_Task objective:_
What is needed is an exact copy of all the entries below.

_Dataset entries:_
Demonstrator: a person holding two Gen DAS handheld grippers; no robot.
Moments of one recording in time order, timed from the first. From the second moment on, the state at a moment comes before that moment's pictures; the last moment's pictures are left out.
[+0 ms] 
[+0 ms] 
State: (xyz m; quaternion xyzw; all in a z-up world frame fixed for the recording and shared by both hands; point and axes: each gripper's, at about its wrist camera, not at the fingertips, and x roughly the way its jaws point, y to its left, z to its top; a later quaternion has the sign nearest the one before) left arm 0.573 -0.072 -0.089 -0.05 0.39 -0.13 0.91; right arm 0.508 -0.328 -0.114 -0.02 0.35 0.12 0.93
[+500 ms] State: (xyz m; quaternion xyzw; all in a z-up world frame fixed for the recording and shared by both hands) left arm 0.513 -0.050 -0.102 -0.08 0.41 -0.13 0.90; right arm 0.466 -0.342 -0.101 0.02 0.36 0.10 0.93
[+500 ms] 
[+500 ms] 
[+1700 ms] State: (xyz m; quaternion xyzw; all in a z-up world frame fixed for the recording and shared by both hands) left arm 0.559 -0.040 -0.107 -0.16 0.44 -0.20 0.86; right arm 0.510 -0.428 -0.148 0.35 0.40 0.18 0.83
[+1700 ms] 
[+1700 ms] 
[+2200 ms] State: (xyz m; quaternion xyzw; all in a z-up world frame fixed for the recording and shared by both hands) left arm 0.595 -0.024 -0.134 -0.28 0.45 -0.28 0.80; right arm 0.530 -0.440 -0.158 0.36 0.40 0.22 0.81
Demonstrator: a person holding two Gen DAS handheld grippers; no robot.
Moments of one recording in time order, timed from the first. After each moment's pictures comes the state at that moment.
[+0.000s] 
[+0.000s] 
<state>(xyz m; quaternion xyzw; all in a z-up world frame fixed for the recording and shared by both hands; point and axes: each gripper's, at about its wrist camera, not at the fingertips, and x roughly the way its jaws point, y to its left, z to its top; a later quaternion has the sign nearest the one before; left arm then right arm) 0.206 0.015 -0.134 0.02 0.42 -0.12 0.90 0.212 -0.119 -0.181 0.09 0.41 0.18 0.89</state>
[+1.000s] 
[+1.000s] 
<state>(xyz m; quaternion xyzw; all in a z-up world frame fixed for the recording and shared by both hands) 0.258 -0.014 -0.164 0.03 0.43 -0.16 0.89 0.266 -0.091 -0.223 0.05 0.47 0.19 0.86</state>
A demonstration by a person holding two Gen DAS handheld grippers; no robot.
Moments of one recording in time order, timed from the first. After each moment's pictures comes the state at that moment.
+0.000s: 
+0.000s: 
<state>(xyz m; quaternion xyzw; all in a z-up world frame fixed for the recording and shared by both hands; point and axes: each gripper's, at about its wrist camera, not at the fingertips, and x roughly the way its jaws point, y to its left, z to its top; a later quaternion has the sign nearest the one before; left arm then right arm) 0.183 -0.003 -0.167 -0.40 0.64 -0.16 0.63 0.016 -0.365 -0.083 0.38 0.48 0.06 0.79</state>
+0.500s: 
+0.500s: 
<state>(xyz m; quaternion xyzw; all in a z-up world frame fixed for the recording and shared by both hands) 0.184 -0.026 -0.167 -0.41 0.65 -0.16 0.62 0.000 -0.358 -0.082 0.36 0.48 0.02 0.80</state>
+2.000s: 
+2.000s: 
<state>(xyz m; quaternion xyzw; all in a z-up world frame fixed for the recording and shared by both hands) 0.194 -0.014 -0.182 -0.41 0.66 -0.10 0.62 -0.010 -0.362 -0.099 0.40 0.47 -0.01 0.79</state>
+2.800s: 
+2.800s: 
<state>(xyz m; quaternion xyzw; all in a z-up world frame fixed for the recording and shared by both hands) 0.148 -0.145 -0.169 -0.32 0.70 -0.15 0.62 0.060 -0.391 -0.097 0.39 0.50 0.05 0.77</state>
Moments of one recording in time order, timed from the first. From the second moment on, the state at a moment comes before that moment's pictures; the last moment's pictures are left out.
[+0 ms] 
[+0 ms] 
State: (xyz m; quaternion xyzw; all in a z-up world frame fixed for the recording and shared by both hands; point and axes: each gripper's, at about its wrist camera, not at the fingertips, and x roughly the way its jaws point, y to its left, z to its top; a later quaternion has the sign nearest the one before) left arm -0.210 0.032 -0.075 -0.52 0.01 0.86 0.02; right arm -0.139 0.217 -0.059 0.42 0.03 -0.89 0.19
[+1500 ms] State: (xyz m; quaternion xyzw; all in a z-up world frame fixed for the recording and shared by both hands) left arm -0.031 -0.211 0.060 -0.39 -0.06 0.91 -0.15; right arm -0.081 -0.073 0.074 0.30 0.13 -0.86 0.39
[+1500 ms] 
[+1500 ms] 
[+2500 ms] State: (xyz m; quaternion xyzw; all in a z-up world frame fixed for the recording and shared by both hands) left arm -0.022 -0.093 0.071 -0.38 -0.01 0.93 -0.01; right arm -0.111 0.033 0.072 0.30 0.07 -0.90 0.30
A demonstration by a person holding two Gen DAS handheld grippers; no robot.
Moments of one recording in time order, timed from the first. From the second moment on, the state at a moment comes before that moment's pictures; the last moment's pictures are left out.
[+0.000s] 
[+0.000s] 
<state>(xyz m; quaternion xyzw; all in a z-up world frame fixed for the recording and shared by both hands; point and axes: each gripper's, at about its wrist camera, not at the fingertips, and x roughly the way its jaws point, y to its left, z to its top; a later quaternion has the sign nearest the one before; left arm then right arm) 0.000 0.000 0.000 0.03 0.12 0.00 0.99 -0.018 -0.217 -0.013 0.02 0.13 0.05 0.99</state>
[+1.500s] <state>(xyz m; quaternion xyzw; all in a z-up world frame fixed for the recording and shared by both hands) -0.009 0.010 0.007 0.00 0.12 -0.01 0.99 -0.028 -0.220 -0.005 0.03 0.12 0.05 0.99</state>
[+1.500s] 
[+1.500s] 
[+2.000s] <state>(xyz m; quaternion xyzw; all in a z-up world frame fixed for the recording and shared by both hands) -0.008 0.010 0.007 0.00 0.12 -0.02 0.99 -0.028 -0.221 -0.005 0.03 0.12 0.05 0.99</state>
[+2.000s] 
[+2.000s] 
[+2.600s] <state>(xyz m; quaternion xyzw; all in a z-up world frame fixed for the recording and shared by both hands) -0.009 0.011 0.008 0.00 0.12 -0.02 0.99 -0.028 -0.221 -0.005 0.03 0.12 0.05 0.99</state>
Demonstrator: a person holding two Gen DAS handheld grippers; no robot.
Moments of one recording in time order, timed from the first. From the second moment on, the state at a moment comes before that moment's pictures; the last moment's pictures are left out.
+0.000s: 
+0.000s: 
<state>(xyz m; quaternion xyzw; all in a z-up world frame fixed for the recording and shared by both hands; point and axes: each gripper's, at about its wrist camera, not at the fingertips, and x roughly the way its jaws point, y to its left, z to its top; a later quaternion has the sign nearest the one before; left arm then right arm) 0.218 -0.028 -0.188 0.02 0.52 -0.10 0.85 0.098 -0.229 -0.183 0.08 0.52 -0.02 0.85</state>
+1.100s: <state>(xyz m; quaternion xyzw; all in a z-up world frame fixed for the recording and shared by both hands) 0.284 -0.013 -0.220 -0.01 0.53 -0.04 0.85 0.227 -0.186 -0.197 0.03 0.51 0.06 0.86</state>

_Exercise solution:_
Demonstrator: a person holding two Gen DAS handheld grippers; no robot.
Moments of one recording in time order, timed from the first. From the second moment on, the state at a moment comes before that moment's pictures; the last moment's pictures are left out.
[+0 ms] 
[+0 ms] 
State: (xyz m; quaternion xyzw; all in a z-up world frame fixed for the recording and shared by both hands; point and axes: each gripper's, at about its wrist camera, not at the fingertips, and x roughly the way its jaws point, y to its left, z to its top; a later quaternion has the sign nearest the one before) left arm 0.573 -0.072 -0.089 -0.05 0.39 -0.13 0.91; right arm 0.508 -0.328 -0.114 -0.02 0.35 0.12 0.93
[+500 ms] State: (xyz m; quaternion xyzw; all in a z-up world frame fixed for the recording and shared by both hands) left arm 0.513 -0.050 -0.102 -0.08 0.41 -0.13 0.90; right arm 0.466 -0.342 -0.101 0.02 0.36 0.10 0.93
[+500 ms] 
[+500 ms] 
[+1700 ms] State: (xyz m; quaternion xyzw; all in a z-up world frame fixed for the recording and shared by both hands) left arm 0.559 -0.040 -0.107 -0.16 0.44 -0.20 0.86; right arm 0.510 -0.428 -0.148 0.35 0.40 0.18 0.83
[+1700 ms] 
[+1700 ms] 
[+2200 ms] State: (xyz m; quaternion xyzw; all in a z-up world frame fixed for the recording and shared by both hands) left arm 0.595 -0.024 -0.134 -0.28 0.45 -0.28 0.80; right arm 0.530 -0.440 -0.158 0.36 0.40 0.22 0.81
Demonstrator: a person holding two Gen DAS handheld grippers; no robot.
Moments of one recording in time order, timed from the first. After each moment's pictures comes the state at that moment.
[+0.000s] 
[+0.000s] 
<state>(xyz m; quaternion xyzw; all in a z-up world frame fixed for the recording and shared by both hands; point and axes: each gripper's, at about its wrist camera, not at the fingertips, and x roughly the way its jaws point, y to its left, z to its top; a later quaternion has the sign nearest the one before; left arm then right arm) 0.206 0.015 -0.134 0.02 0.42 -0.12 0.90 0.212 -0.119 -0.181 0.09 0.41 0.18 0.89</state>
[+1.000s] 
[+1.000s] 
<state>(xyz m; quaternion xyzw; all in a z-up world frame fixed for the recording and shared by both hands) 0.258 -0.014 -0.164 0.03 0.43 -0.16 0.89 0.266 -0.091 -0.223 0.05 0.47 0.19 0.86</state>
A demonstration by a person holding two Gen DAS handheld grippers; no robot.
Moments of one recording in time order, timed from the first. After each moment's pictures comes the state at that moment.
+0.000s: 
+0.000s: 
<state>(xyz m; quaternion xyzw; all in a z-up world frame fixed for the recording and shared by both hands; point and axes: each gripper's, at about its wrist camera, not at the fingertips, and x roughly the way its jaws point, y to its left, z to its top; a later quaternion has the sign nearest the one before; left arm then right arm) 0.183 -0.003 -0.167 -0.40 0.64 -0.16 0.63 0.016 -0.365 -0.083 0.38 0.48 0.06 0.79</state>
+0.500s: 
+0.500s: 
<state>(xyz m; quaternion xyzw; all in a z-up world frame fixed for the recording and shared by both hands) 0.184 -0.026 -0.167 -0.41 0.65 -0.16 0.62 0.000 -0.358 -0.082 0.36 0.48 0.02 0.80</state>
+2.000s: 
+2.000s: 
<state>(xyz m; quaternion xyzw; all in a z-up world frame fixed for the recording and shared by both hands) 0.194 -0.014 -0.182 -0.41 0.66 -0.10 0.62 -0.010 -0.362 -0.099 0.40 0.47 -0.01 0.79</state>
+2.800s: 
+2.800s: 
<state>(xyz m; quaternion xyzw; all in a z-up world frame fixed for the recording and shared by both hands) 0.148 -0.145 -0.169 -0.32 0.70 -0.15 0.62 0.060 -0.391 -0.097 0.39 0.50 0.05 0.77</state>
Moments of one recording in time order, timed from the first. From the second moment on, the state at a moment comes before that moment's pictures; the last moment's pictures are left out.
[+0 ms] 
[+0 ms] 
State: (xyz m; quaternion xyzw; all in a z-up world frame fixed for the recording and shared by both hands; point and axes: each gripper's, at about its wrist camera, not at the fingertips, and x roughly the way its jaws point, y to its left, z to its top; a later quaternion has the sign nearest the one before) left arm -0.210 0.032 -0.075 -0.52 0.01 0.86 0.02; right arm -0.139 0.217 -0.059 0.42 0.03 -0.89 0.19
[+1500 ms] State: (xyz m; quaternion xyzw; all in a z-up world frame fixed for the recording and shared by both hands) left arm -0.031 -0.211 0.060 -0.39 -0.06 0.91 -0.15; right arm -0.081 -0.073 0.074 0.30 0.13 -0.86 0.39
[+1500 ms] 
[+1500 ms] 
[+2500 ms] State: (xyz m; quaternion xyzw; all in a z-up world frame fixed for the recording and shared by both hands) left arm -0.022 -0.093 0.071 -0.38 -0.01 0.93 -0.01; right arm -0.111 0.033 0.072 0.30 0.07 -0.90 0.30
A demonstration by a person holding two Gen DAS handheld grippers; no robot.
Moments of one recording in time order, timed from the first. From the second moment on, the state at a moment comes before that moment's pictures; the last moment's pictures are left out.
[+0.000s] 
[+0.000s] 
<state>(xyz m; quaternion xyzw; all in a z-up world frame fixed for the recording and shared by both hands; point and axes: each gripper's, at about its wrist camera, not at the fingertips, and x roughly the way its jaws point, y to its left, z to its top; a later quaternion has the sign nearest the one before; left arm then right arm) 0.000 0.000 0.000 0.03 0.12 0.00 0.99 -0.018 -0.217 -0.013 0.02 0.13 0.05 0.99</state>
[+1.500s] <state>(xyz m; quaternion xyzw; all in a z-up world frame fixed for the recording and shared by both hands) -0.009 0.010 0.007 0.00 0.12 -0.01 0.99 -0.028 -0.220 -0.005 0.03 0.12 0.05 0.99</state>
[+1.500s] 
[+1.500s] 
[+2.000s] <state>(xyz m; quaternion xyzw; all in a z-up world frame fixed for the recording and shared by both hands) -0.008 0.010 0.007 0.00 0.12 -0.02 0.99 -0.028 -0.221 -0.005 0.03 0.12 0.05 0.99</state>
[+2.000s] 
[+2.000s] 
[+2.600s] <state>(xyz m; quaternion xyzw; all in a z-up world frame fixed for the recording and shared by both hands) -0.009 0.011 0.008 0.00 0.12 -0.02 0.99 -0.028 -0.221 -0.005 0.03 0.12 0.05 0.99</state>
Demonstrator: a person holding two Gen DAS handheld grippers; no robot.
Moments of one recording in time order, timed from the first. From the second moment on, the state at a moment comes before that moment's pictures; the last moment's pictures are left out.
+0.000s: 
+0.000s: 
<state>(xyz m; quaternion xyzw; all in a z-up world frame fixed for the recording and shared by both hands; point and axes: each gripper's, at about its wrist camera, not at the fingertips, and x roughly the way its jaws point, y to its left, z to its top; a later quaternion has the sign nearest the one before; left arm then right arm) 0.218 -0.028 -0.188 0.02 0.52 -0.10 0.85 0.098 -0.229 -0.183 0.08 0.52 -0.02 0.85</state>
+1.100s: <state>(xyz m; quaternion xyzw; all in a z-up world frame fixed for the recording and shared by both hands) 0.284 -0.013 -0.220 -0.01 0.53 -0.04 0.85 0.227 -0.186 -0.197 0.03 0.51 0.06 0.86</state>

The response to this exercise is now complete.